Güncelleme Tarihi:
UZUN YANIT: Konuşma esnasında, kelimelerin üçte birini söylerken dudaklarımızı
ve ağzımızın ön tarafını hiç kullanmıyoruz. Dolayısıyla dudak okuyucular, her üç kelimemizden sadece iki tanesini anlayabiliyorlar. Söylediklerimizin tamamını algılamaları için boşlukları kendi kendilerine doldurmaları gerekiyor. Aksanlarsa genelde sesli harflerin kullanım farklarına dayanıyor ve dudak okuyarak anlaşılması çok zor. Ama eğer çok güçlü ve belirgin ya da yaygın bilinen bir coğrafi aksan söz konusuysa dudak okuma işlemi iyice zorlaşır.
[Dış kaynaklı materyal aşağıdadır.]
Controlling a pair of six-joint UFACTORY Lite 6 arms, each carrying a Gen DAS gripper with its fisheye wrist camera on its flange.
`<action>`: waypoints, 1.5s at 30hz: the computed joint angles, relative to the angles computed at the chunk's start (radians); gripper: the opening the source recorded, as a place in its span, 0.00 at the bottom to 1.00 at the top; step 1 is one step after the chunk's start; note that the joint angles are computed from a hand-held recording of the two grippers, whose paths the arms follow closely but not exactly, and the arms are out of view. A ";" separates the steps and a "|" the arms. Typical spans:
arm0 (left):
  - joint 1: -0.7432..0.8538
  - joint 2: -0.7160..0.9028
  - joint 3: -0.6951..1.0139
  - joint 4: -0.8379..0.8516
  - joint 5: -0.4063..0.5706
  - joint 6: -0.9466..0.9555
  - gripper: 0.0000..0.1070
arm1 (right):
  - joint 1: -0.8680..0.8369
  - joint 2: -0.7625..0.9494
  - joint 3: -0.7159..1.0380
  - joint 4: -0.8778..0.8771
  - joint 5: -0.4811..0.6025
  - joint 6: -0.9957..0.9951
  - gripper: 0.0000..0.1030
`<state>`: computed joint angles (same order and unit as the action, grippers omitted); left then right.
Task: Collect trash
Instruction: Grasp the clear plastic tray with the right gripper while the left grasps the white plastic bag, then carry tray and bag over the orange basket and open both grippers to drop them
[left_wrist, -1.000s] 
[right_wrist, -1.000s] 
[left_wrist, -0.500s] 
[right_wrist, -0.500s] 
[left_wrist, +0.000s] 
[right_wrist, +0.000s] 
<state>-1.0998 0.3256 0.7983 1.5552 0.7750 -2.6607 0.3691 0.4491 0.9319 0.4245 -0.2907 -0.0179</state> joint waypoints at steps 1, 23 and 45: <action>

Hatta çoğu kez okuyucu hiçbir şey anlayamadığı için konuşan kişinin aksanı olduğu sonucuna varır. Fakat bunun nasıl bir aksan olduğunu anlamak, söylenenleri okumaya çalışmaktan bile zor. Yine de bu işte uzmanlaşıp, aksanları ayırt edebilen dudak okuyucuları var. Dilin kullanımı esnasında ağzın girdiği şekilleri ezberleyen profesyonel okuyucular, coğrafi aksanları, o bölgeye has kelime seçimlerinden ve baskın kelimelerin söylenmesi sırasında ağzın aldığı şekillerden tahmin edebiliyor.